### Assignment
Please return the full listing. Every line must match exactly.
____
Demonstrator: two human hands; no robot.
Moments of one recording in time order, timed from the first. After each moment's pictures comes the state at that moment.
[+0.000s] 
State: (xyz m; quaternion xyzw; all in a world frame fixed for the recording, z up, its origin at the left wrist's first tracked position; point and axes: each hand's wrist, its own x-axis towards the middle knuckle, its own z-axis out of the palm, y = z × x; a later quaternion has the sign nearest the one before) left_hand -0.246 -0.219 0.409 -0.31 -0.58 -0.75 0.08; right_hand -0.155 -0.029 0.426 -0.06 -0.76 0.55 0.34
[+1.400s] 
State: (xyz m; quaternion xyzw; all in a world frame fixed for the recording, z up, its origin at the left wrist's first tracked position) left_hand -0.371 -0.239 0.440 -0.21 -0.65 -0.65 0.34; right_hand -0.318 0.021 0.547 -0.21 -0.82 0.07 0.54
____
### Completed exercise
Demonstrator: two human hands; no robot.
Moments of one recording in time order, timed from the first. After each moment's pictures comes the state at that moment.
[+0.000s] 
State: (xyz m; quaternion xyzw; all in a world frame fixed for the recording, z up, its origin at the left wrist's first tracked position; point and axes: each hand's wrist, its own x-axis towards the middle knuckle, its own z-axis out of the palm, y = z × x; a later quaternion has the sign nearest the one before) left_hand -0.246 -0.219 0.409 -0.31 -0.58 -0.75 0.08; right_hand -0.155 -0.029 0.426 -0.06 -0.76 0.55 0.34
[+1.400s] 
State: (xyz m; quaternion xyzw; all in a world frame fixed for the recording, z up, its origin at the left wrist's first tracked position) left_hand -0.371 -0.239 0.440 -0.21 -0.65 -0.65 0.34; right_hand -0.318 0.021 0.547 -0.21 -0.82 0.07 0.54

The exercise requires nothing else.